→ Exercise objective: Only the number is wanted: how many lines in the data contain "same"?

→ Material for this task:
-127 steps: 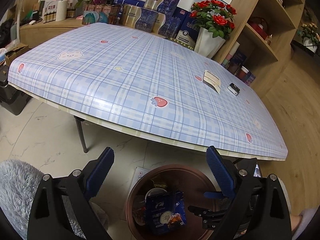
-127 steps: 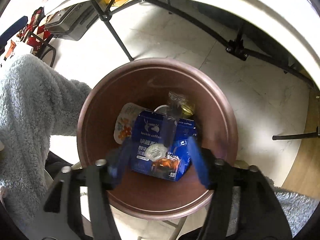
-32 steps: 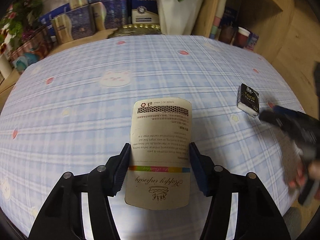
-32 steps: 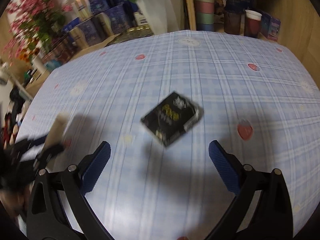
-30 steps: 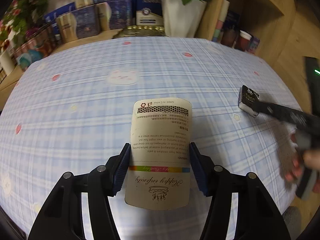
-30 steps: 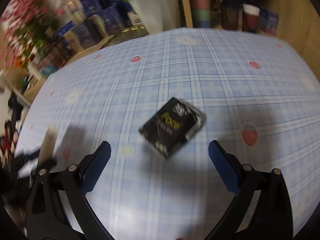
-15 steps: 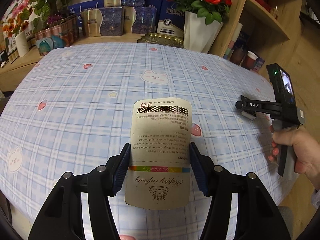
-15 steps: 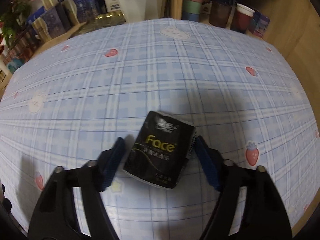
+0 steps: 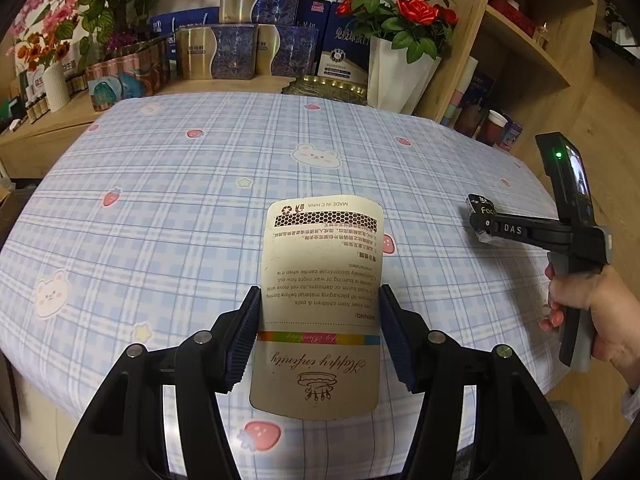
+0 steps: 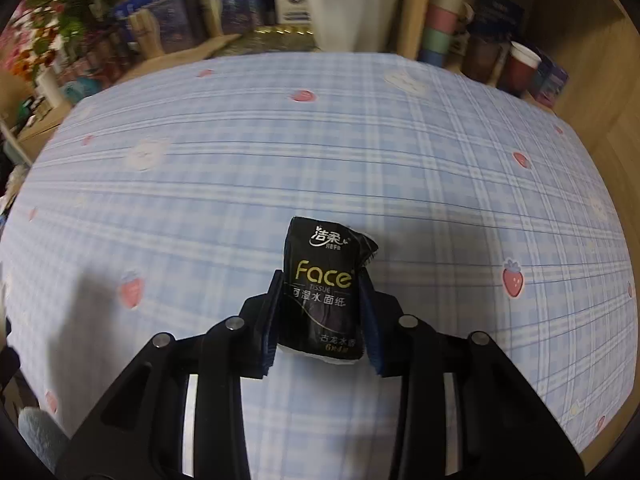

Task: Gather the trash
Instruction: 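Carry the tissue pack and paper card over the bin with both tools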

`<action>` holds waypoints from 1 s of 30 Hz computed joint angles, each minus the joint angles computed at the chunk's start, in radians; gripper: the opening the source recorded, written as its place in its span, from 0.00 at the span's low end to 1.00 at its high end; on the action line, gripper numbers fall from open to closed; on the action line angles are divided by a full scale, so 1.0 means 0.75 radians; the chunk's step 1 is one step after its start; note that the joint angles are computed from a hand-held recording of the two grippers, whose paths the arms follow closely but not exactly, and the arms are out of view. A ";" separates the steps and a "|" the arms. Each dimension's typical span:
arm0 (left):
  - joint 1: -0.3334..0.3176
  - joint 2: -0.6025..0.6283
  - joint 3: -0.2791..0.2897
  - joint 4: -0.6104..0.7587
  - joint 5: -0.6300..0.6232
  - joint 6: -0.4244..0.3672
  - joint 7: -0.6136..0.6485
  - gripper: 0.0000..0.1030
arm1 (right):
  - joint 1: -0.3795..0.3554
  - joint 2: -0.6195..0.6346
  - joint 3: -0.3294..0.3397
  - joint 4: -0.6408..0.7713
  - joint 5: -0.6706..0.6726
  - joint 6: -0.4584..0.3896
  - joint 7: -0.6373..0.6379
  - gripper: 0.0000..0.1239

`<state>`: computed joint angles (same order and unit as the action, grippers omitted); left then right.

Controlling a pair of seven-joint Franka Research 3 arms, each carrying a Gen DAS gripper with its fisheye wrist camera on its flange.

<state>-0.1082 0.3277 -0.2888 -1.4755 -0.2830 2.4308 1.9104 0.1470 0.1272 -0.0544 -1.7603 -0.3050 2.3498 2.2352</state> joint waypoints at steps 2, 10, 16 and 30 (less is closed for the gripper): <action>0.009 -0.026 0.001 -0.022 -0.012 -0.014 -0.005 0.55 | 0.009 -0.034 0.012 -0.030 0.002 0.024 -0.011 0.30; 0.040 -0.191 0.025 -0.206 -0.121 0.013 0.075 0.55 | 0.033 -0.193 0.082 -0.193 0.055 0.154 -0.086 0.30; 0.041 -0.329 0.076 -0.365 -0.226 0.016 0.165 0.55 | 0.060 -0.334 0.147 -0.353 0.147 0.261 -0.168 0.30; -0.012 -0.629 0.243 -0.739 -0.398 -0.001 0.336 0.56 | 0.203 -0.540 0.295 -0.643 0.421 0.325 -0.354 0.30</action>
<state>-0.1170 -0.1441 -0.1063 -2.0294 -0.5816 2.4300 2.1625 0.2991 -0.2777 0.1669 -2.2422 0.0111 2.5935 1.9696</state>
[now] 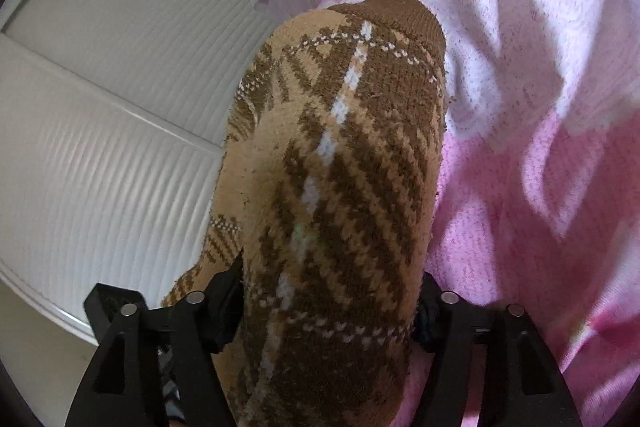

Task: Fold small clothes
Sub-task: 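Grip the folded bundle with both grippers and lift it off the duvet, then lower the bundle onto the duvet by the wardrobe and open both grippers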

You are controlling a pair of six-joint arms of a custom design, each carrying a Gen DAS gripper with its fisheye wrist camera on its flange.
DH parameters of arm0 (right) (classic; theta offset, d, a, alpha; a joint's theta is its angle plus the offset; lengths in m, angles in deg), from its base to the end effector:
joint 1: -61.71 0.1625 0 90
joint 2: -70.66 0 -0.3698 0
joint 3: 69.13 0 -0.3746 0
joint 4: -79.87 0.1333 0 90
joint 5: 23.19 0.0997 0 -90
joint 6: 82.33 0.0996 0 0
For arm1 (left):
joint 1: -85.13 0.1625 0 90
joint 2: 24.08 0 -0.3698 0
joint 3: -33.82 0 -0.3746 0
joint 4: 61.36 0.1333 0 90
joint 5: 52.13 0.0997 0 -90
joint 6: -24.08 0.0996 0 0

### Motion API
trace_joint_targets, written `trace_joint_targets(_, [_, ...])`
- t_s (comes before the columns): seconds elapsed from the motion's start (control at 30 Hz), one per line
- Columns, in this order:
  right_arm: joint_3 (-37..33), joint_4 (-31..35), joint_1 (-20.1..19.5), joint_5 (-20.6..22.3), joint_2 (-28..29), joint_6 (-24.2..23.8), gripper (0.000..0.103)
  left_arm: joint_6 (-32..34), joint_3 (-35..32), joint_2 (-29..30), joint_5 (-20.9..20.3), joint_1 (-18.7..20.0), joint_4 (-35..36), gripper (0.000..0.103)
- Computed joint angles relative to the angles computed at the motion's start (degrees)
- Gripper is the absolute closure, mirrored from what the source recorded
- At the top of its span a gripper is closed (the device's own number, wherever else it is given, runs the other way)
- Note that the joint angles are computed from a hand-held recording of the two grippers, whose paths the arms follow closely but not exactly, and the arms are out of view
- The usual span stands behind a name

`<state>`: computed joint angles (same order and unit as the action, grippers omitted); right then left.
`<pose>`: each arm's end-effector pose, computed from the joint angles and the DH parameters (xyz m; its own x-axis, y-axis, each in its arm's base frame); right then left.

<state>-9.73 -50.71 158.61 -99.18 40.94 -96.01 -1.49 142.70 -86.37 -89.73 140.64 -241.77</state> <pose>0.2479 -0.7383 0.0843 -0.9027 -0.3880 -0.1863 -0.3411 0.9089 -0.2400 -0.1328 -0.5681 0.2429 -0.9102 -0.3529 -0.2168 0.0174 0.4904 -0.8713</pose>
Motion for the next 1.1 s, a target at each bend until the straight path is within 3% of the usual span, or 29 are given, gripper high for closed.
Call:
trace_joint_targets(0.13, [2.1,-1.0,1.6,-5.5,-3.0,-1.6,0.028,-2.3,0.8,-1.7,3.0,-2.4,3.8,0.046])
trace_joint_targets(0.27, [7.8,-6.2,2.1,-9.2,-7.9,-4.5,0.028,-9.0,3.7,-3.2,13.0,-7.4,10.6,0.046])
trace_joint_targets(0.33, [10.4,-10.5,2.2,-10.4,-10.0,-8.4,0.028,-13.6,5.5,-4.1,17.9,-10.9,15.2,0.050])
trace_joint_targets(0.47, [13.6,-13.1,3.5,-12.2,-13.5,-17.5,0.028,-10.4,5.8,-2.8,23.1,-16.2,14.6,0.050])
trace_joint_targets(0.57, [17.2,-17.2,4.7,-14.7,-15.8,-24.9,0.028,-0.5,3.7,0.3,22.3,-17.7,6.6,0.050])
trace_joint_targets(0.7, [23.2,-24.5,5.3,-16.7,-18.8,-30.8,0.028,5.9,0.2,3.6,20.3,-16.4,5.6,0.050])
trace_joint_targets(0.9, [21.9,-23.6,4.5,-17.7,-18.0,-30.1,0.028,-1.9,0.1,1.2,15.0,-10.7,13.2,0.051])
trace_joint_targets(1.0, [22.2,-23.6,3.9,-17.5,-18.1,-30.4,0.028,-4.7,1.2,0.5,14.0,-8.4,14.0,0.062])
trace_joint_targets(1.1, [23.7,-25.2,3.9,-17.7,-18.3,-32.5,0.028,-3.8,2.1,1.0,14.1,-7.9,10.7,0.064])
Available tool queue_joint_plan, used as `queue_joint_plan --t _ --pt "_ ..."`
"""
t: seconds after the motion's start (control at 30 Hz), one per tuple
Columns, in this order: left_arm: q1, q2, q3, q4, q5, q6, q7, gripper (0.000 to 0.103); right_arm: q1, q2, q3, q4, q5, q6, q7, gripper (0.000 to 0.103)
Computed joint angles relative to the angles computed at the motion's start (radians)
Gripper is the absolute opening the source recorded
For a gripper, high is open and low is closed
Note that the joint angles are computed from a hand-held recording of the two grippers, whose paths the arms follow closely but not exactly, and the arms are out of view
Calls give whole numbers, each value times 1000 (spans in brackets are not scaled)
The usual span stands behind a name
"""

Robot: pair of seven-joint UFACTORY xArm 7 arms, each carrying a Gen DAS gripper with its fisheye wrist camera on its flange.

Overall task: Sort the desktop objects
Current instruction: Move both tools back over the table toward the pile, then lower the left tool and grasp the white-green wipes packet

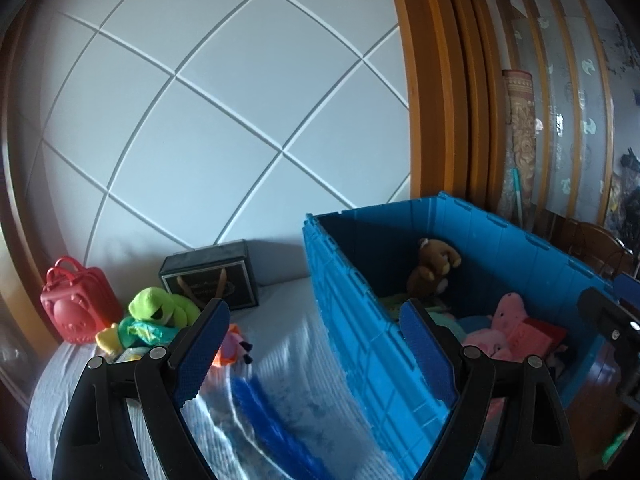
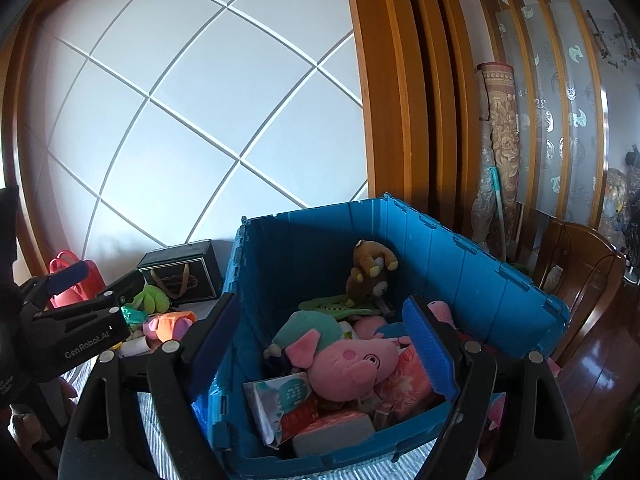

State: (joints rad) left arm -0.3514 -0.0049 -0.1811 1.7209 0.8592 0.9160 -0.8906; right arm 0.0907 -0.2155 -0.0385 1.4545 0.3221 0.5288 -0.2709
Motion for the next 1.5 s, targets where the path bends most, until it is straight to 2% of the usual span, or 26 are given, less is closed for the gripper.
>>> queue_joint_plan --t 0.1,0.23,0.5,0.6,0.67,0.9,1.03,1.27,1.4,1.5 --pt "38 -107 13 -134 -22 -42 8 88 0 -40 48 -54 -63 -56 58 83" --pt "103 -255 34 -296 -85 -103 64 88 26 -59 102 -65 -137 -55 145 83" --pt "200 -542 144 -571 -210 -165 258 90 98 -63 235 -90 -292 -72 367 83" --pt "250 -634 187 -661 -229 -194 312 93 130 -52 280 -106 -351 -87 454 83" --pt "290 -669 211 -710 -235 -214 342 98 158 -35 300 -114 -382 -99 490 83" --pt "423 -657 287 -819 -288 -315 420 98 255 115 319 -54 -466 -85 556 83" --pt "507 -589 306 -857 -314 -374 450 98 322 249 299 25 -428 -104 471 83" --pt "648 -465 314 -947 -356 -546 489 98 417 569 290 299 -368 -47 267 83" --pt "667 -374 328 -961 -428 -632 579 98 463 719 283 435 -339 24 186 83" --pt "629 -284 374 -940 -541 -701 704 98 512 829 250 557 -357 83 159 83"
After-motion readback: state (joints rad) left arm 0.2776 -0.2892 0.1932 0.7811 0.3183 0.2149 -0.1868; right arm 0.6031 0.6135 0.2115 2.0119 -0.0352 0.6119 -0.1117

→ Response to the task: 2